Grace wraps her arms around her knees. "I know."

I swallow hard and look down. "But I don't love you the way you want me to. I'm sorry if I ever gave you the wrong impression. I don't think I've ever treated you as well as you deserve." My heart twists painfully as the words leave my mouth, striking her as they go. "So don't be sorry. It's my fault, not yours."

Grace shook her head. "I know you don't love me that way. Don't you think I know that by now?" A note of bitterness enters her voice. "But you don't know how I feel about you. No one does."

I give her a level look. "Tell me, then."
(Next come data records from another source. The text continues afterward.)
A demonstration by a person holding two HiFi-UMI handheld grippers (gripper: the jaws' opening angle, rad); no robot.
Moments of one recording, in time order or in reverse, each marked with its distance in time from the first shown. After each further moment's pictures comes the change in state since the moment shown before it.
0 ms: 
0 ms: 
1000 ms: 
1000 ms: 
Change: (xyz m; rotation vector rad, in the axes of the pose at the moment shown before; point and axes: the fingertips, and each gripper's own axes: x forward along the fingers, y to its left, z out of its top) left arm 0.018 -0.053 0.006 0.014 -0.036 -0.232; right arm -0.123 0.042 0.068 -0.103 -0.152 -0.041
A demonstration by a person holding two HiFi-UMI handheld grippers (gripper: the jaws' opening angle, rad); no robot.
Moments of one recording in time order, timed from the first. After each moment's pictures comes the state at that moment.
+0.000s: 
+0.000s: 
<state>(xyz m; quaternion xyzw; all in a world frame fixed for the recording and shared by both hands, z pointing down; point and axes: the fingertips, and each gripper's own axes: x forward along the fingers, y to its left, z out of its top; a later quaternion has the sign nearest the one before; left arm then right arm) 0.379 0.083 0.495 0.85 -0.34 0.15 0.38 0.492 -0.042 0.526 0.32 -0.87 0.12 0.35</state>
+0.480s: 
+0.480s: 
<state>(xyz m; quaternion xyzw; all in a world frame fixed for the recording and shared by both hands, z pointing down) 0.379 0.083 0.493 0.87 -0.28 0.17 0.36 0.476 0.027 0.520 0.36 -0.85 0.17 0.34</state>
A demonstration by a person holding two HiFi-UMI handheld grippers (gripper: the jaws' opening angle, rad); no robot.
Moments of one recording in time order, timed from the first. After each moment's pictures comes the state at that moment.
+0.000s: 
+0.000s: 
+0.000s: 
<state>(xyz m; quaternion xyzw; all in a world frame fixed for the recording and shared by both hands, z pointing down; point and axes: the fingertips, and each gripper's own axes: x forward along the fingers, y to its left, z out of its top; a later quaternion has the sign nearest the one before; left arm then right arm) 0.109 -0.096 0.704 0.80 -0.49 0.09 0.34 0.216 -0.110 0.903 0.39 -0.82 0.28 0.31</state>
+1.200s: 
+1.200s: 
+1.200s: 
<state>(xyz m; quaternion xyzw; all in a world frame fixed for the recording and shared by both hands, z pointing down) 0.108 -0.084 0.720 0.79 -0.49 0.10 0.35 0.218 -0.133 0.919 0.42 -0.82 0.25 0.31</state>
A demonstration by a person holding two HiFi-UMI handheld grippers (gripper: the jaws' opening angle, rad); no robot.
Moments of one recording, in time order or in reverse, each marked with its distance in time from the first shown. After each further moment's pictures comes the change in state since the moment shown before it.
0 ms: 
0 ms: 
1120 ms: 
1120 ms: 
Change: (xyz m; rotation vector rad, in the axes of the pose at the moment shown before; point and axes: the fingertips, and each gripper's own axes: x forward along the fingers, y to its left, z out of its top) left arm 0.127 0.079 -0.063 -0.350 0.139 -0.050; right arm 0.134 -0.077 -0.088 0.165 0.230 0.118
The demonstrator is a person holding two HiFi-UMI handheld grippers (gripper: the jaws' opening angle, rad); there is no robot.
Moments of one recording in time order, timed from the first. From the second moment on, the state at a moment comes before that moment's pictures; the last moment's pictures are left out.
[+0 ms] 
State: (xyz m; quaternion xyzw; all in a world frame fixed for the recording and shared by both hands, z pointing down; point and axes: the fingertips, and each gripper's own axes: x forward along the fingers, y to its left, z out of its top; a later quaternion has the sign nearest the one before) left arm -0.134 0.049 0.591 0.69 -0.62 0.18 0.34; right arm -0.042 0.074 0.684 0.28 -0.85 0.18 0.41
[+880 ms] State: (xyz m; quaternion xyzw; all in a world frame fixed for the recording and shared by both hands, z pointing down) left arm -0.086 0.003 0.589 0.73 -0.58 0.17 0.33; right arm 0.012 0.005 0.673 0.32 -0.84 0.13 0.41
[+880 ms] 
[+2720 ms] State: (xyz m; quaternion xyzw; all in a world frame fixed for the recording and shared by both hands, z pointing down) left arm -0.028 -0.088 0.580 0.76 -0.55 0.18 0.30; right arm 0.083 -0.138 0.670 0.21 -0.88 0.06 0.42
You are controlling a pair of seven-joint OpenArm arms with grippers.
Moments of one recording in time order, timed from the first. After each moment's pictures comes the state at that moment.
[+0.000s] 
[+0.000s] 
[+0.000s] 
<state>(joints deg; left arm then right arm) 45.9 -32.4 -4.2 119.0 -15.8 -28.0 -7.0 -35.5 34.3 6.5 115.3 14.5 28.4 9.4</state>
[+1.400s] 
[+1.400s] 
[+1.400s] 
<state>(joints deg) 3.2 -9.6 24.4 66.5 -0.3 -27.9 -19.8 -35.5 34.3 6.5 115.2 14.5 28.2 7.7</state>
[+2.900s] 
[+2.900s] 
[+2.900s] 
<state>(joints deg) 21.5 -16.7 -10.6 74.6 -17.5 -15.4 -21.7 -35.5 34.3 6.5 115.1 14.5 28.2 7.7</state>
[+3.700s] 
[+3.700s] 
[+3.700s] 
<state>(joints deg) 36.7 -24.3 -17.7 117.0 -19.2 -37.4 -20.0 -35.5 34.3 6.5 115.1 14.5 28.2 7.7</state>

"June, you mean more to me than just some person I met." Her brows furrow as she tries to explain herself. "When the entire world turned its back on me and left me to die, you took me in. You were everything. Everything. You became my entire family you were-my parents, my siblings, my caretaker. My only friend and, you were both my protector and someone who needs protecting. You see? I didn't love you in the way you might've thought I did, although I can't deny that was part of it. But the way I feel goes way beyond that."

I open my mouth to reply, but nothing comes out. I don't know what to say. All I can do is watch.

Grace lets out a shaky breath. "So when I thought you might leave, I didn't know what to do. I felt like you were everything that mattered to me. I felt like I was taking away from you all the things I didn't have." She lowers her eyes. "That's why I'm sorry. I'm sorry because you shouldn't have to be everything to me. I had you, but I'd forgotten that I had myself too." She pauses to look over at Katie, who was quietly sitting in a corner. "It's a new feeling, something I'm still getting used to."